Data extracted from a collection
--------------------

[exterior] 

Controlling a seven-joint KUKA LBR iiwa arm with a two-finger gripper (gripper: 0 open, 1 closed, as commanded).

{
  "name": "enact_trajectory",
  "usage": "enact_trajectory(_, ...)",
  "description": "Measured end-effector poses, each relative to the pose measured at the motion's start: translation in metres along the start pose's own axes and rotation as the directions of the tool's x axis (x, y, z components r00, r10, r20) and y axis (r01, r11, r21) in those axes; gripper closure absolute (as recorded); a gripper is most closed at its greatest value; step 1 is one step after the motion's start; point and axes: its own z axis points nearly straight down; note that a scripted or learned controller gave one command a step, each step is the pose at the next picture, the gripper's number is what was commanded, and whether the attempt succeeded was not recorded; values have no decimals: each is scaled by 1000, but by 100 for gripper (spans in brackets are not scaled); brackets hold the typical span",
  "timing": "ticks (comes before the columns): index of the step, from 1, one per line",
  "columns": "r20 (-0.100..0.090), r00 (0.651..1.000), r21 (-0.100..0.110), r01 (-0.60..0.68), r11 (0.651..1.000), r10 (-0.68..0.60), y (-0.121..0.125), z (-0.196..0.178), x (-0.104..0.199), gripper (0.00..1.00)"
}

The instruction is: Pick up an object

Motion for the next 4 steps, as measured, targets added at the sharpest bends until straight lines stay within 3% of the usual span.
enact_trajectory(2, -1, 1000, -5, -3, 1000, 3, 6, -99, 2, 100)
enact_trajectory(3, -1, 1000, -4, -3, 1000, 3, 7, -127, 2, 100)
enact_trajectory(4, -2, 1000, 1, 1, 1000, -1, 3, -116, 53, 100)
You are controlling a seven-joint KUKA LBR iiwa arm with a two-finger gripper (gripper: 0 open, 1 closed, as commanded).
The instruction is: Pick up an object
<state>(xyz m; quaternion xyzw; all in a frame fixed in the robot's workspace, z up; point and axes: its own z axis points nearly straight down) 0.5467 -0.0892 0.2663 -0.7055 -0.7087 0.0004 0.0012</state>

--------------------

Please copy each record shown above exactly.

PROBLEM SOLUTION:
[exterior] 

Controlling a seven-joint KUKA LBR iiwa arm with a two-finger gripper (gripper: 0 open, 1 closed, as commanded).

{
  "name": "enact_trajectory",
  "usage": "enact_trajectory(_, ...)",
  "description": "Measured end-effector poses, each relative to the pose measured at the motion's start: translation in metres along the start pose's own axes and rotation as the directions of the tool's x axis (x, y, z components r00, r10, r20) and y axis (r01, r11, r21) in those axes; gripper closure absolute (as recorded); a gripper is most closed at its greatest value; step 1 is one step after the motion's start; point and axes: its own z axis points nearly straight down; note that a scripted or learned controller gave one command a step, each step is the pose at the next picture, the gripper's number is what was commanded, and whether the attempt succeeded was not recorded; values have no decimals: each is scaled by 1000, but by 100 for gripper (spans in brackets are not scaled); brackets hold the typical span",
  "timing": "ticks (comes before the columns): index of the step, from 1, one per line",
  "columns": "r20 (-0.100..0.090), r00 (0.651..1.000), r21 (-0.100..0.110), r01 (-0.60..0.68), r11 (0.651..1.000), r10 (-0.68..0.60), y (-0.121..0.125), z (-0.196..0.178), x (-0.104..0.199), gripper (0.00..1.00)"
}

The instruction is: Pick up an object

Motion for the next 4 steps, as measured, targets added at the sharpest bends until straight lines stay within 3% of the usual span.
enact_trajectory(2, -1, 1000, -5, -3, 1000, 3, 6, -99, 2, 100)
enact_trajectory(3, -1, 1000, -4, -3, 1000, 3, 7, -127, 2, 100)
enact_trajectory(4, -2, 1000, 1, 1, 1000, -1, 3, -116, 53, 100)
You are controlling a seven-joint KUKA LBR iiwa arm with a two-finger gripper (gripper: 0 open, 1 closed, as commanded).
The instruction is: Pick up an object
<state>(xyz m; quaternion xyzw; all in a frame fixed in the robot's workspace, z up; point and axes: its own z axis points nearly straight down) 0.5467 -0.0892 0.2663 -0.7055 -0.7087 0.0004 0.0012</state>

The answer requires no further additions.